When he finally reached the bedroom at the top of the tower, Anders opened the door and he looked upon the dead man on the bed, and he knew that it, he, was Kristoff. He couldn't find it in himself to be surprised, despite the pounding in his ears that drowned out the sound of his own hitched breathing. He'd failed, long before he'd known there was even anything at stake. "I'm sorry," Anders gasped after what felt like a lifetime. "I'm so sorry." 

He started forward with the vague idea of covering Kristoff's face or saying a prayer, but stopped when he realized that the streams of light illuminating Kristoff weren't coming from a window. He lifted his head and looked upon an armored figure, or rather… the shape of one. An outline sketched out in blues and searing whites, with a voice that thundered through the confined space. "Greetings, Anders. It is…" The spirit, if that was what they were, paused as if for thought before continuing, "good to finally look upon you in person."

Anders gave this all due consideration, and then he stuttered out a curse that shook the same way his usual nervous laughter did. Then he asked, "Are you a ghost?"

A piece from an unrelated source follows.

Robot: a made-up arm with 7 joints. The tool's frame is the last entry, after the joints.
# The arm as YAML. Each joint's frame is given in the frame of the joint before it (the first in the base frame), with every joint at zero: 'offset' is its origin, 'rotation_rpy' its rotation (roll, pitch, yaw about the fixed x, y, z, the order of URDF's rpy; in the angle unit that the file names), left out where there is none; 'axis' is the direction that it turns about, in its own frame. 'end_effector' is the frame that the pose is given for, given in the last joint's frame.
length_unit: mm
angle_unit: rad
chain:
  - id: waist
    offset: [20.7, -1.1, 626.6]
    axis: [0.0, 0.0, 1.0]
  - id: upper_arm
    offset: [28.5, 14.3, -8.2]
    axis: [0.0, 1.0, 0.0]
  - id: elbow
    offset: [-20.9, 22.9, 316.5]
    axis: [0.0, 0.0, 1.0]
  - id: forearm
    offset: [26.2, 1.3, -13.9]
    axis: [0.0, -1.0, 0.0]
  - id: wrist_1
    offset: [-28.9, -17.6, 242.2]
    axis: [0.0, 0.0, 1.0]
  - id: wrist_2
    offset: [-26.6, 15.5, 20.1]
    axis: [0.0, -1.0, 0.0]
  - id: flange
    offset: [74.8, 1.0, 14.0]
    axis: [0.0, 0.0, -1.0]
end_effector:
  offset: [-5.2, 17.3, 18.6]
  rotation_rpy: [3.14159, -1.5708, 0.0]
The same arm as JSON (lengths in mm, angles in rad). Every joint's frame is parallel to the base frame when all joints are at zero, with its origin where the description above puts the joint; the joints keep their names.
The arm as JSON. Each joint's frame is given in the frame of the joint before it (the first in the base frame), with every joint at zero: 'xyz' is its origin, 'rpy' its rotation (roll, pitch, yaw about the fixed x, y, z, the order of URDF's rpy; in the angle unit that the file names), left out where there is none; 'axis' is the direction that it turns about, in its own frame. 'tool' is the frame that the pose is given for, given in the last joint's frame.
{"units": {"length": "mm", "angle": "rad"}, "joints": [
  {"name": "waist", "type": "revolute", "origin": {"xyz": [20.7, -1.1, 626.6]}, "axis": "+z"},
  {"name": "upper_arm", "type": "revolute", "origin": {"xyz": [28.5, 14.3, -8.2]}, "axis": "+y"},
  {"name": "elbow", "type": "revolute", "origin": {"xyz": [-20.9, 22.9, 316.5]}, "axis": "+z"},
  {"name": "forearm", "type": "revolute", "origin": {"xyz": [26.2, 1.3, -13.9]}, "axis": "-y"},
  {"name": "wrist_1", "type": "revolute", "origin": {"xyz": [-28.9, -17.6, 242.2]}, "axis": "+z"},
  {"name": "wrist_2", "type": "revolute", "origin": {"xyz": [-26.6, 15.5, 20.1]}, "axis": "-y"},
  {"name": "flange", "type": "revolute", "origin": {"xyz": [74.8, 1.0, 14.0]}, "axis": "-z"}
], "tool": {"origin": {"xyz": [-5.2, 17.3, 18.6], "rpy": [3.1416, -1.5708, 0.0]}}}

The armored spirit shook his head slowly. "I am a spirit of Justice. In the moments before his death, Kristoff called out for comfort. For someone, something, to be with him at the end. I answered. Through me, the dying Kristoff could once more see the world, and extend our hand towards those in need of succor or retribution." Justice closed and opened his hand. "...But it has been many years since he last kept pace beside me. Somewhere along the way, our wanderings through this keep became mine. And I was alone."

Anders took a step forward. The words of comfort and empathy he wanted to say instead came out as, "And the vines? Why keep everyone out?"

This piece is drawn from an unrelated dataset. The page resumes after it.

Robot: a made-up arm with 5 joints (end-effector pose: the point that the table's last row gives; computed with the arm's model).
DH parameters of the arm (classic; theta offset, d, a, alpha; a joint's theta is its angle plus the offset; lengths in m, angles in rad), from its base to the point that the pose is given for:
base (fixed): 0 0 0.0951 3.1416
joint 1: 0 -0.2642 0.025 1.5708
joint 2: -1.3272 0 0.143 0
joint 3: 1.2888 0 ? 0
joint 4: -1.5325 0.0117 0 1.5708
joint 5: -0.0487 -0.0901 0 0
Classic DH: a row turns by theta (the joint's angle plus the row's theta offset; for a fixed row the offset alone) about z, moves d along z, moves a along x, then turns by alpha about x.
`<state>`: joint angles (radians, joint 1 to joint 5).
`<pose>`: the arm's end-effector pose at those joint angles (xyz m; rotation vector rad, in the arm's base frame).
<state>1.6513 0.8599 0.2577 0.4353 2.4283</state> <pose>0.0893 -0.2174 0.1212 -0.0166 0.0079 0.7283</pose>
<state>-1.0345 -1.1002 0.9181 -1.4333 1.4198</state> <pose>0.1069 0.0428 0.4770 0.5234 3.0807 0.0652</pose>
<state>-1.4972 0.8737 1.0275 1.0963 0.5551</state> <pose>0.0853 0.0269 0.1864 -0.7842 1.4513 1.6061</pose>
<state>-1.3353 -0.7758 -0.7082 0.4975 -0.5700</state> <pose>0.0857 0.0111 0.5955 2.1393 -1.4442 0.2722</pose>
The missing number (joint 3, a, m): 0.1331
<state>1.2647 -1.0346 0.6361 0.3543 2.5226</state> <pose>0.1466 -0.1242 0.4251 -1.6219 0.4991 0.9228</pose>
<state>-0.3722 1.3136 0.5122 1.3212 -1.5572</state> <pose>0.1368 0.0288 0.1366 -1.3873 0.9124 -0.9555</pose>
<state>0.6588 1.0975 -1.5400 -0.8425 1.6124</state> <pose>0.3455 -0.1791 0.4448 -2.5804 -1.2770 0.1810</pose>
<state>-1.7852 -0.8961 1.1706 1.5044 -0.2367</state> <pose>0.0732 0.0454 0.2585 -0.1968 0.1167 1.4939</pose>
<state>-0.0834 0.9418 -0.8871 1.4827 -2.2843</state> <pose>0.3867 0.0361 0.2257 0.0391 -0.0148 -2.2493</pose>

Justice looked at him with eyes that blazed so white it left behind spots in his vision when he shook his head to clear it. "The veil between this world and my own is thin, in this place. The roses that had already grown here took shape and will according to my own. Only those worthy would look upon Kristoff. Or at least… such was the intention. In truth, I suppose I wanted to grant him the peace he seemed to have rarely found in life. It is a strange thing for a spirit to desire, but Kristoff's desires had already begun to alter my purpose by then."

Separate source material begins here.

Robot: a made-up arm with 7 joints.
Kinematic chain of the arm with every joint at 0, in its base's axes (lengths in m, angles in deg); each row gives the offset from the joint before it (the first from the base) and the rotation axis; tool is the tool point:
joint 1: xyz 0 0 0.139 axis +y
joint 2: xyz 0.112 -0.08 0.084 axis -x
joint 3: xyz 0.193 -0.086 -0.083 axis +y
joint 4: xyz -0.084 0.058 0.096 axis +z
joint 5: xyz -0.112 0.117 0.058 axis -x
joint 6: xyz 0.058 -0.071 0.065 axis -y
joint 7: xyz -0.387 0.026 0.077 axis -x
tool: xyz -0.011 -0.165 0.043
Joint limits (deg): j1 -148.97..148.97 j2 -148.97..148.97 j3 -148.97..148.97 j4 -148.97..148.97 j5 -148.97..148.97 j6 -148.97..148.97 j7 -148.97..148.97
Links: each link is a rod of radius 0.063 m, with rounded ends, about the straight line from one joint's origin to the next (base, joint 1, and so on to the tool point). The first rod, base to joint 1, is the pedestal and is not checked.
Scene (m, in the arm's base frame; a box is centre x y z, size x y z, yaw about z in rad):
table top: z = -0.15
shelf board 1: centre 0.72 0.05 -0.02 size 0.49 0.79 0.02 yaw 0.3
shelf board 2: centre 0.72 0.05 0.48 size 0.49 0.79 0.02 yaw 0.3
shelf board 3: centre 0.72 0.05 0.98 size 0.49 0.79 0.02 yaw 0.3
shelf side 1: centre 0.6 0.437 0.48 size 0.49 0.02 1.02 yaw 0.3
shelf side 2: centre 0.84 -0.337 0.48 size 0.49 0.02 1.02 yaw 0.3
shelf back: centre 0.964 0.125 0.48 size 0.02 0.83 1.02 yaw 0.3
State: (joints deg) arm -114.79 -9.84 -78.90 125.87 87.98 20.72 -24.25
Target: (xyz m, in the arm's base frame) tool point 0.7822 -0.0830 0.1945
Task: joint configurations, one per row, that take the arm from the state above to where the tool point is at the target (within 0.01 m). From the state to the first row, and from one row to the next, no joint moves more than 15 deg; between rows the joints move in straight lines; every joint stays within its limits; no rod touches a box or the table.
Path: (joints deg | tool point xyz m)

"And what is your purpose now?"

Kristoff… no, Justice, frowned at him with a face that was truly his, and Anders could not bear to look away. "To burn away injustice of all kinds, including the small. The curses that many would not ever notice, and to… provide what measure of peace I can."

Anders' heart, still heavy with a curse that had lightened perhaps but that had not left entirely, reached out a hand towards Justice. "I don't know what peace anyone has ever managed to find with me, but I want to try, with you. Maybe we'll find something close to it."

The spirit of Justice looked at his hand, and then he grasped Anders' wrist tightly, in the way of warriors. After that, the world began to burn away blue at the edges as Anders smiled. "Join with me, instead of Kristoff. You did what you could to ease his way, but he is gone. You never need to be alone again, and neither do I."

When his vision cleared, the spirit of Justice had disappeared from the room. Anders almost began to panic, until he heard and felt another presence in his mind in the same way you can feel someone standing beside you in a dark room. "We will find our truth together."

They both smiled, and in this way the pair of them left this story, but began many more.